Objective·To analyze the characteristics of lipoprotein subclasses of family members with familial hypertriglyceridemia (FHTG).
Methods·A FHTG family with 13 members meeting the diagnostic criteria of the FHTG family was collected at the First Hospital of Lanzhou University. They were divided into the high triacylglycerol (TAG) group (7 persons) and the control group (6 persons) according to whether the level of TAG of the family members increased (≥2.26 mmol/L). Through the face-to-face investigation, age, gender, height, weight, body mass index (BMI), waist circumference, living habits and medical history and other general information of each member were collected. Based on the survey results, a family tree was drawn. After 8?12 h in abrosia, peripheral venous blood samples of the family members were collected for biochemical testing. The vertical auto profile (VAP) was used to determine the serum lipoprotein subclasses of the study subjects, including TAG, total cholesterol, low-density lipoprotein cholesterol (LDL-C), low-density lipoprotein (LDL), very low-density lipoprotein (VLDL), very low-density lipoprotein 3 (VLDL3), high-density lipoprotein cholesterol (HDL-C), high-density lipoprotein 2 (HDL2), high-density lipoprotein 3 (HDL3), intermediate-density lipoprotein, remnant-like lipoprotein particle, lipoprotein a and non-high-density lipoprotein. The LDL pattern was obtained by VAP method based on the analysis of LDL max time value. The vertical lipoprotein profile (VLP) was used to determine the serum low-density lipoprotein particle (LDL-P) of the study subjects. The levels of lipoprotein subclasses between the control group and the high TAG group were compared by independent sample t test.

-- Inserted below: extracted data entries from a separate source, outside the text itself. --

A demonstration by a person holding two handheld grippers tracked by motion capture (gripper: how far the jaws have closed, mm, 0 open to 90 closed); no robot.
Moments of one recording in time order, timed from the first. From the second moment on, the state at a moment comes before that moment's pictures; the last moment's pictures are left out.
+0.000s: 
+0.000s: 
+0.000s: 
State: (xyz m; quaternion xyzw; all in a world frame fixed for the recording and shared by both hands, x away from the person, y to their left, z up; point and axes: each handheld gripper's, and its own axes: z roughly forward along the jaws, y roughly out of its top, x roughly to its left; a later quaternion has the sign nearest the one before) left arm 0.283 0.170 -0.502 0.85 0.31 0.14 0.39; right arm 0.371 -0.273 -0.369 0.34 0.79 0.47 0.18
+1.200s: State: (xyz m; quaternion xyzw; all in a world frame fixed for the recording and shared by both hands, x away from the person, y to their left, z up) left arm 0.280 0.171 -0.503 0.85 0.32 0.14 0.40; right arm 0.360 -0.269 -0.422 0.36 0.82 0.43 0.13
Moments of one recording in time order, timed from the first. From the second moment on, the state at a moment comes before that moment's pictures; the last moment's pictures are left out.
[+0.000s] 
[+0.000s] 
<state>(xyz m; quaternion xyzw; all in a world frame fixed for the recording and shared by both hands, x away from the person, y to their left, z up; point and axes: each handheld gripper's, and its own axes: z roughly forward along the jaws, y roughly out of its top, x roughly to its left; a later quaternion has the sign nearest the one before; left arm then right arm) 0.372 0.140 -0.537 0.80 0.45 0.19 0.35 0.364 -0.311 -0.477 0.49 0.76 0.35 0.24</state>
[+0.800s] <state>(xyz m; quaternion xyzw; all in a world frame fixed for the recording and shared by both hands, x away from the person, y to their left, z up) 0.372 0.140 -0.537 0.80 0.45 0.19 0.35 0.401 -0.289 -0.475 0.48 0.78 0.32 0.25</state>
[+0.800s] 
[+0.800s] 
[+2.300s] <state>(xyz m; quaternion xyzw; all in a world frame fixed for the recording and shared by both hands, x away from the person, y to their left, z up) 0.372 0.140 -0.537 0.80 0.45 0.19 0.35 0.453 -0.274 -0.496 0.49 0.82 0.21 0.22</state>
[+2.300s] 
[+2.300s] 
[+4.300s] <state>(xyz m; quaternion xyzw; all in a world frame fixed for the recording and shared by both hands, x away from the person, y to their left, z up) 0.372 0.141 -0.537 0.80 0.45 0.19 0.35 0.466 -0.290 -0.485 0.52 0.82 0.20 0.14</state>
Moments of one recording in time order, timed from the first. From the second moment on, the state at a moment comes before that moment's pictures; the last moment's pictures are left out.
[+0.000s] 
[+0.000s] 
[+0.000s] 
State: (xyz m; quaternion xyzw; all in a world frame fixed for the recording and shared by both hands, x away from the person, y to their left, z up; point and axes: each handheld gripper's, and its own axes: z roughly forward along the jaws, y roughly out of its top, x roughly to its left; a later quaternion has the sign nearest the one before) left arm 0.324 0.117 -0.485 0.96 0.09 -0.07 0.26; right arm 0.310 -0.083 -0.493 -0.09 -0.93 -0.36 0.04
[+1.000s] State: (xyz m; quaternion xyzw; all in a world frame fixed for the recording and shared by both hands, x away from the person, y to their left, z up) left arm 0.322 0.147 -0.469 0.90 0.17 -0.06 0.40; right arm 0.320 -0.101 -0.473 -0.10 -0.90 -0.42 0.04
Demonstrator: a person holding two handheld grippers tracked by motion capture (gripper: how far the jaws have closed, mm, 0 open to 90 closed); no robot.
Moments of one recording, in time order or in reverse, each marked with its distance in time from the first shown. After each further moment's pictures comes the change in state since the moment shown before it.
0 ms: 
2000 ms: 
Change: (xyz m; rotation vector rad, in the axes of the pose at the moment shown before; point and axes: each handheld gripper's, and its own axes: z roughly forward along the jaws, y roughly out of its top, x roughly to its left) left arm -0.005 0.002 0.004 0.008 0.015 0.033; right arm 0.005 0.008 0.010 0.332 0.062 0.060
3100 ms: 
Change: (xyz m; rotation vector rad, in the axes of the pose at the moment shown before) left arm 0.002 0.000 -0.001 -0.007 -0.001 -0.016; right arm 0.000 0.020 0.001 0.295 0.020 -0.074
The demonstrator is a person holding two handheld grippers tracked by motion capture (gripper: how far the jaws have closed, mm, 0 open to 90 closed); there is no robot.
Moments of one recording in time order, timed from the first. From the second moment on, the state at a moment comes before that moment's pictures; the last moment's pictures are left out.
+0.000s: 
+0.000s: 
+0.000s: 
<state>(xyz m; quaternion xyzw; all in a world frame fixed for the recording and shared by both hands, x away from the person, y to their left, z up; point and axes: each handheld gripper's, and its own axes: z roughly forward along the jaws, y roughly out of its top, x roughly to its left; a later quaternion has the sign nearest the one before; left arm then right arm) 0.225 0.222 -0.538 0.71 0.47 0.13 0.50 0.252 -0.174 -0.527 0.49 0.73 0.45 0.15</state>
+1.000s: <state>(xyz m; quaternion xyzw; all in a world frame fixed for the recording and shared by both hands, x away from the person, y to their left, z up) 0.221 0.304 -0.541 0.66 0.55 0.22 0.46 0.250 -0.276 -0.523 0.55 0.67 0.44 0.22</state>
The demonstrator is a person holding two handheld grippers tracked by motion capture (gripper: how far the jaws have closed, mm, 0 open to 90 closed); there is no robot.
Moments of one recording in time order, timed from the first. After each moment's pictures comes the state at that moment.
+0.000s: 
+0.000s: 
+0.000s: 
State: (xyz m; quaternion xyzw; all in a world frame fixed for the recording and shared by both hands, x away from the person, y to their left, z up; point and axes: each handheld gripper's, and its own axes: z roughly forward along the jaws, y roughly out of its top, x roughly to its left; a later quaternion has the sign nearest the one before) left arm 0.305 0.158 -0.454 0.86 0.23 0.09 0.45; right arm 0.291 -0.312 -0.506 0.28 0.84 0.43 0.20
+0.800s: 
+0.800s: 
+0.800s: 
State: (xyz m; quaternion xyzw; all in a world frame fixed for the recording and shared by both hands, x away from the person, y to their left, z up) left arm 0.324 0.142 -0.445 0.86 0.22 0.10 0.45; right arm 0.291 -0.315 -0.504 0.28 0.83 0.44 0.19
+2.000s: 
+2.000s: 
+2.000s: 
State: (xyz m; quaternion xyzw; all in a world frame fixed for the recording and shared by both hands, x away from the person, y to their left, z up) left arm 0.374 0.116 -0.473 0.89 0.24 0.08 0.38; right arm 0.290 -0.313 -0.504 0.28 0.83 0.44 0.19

Results·Compared with the control group, the high TAG group in FHTG pedigree had remarkably higher levels of height, weight, BMI and waist circumference (P=0.022, P=0.000, P=0.001, P=0.000). There was statistical significance in gender difference between the two groups (P=0.029), but there was no significant difference in age (P=0.561). Compared with the control group, the high TAG group had remarkably higher levels of TAG, VLDL, VLDL3 and LDL-P (P=0.003, P=0.033, P=0.020, P=0.043), and remarkably lower level of HDL-C, HDL2 and HDL3 (P=0.000, P=0.001, P=0.001). The LDL pattern in the high TAG group was small and dense, while the LDL pattern in the normal control group was mixed or large and sparse. There were no significant differences between other indicators.
Conclusions·In addition to the TAG and HDL-C commonly used in clinical practice, VLDL, VLDL3, LDL-P, small and dense LDL, HDL2 and HDL3 are expected to become the indicators for FHTG diagnosis and treatment.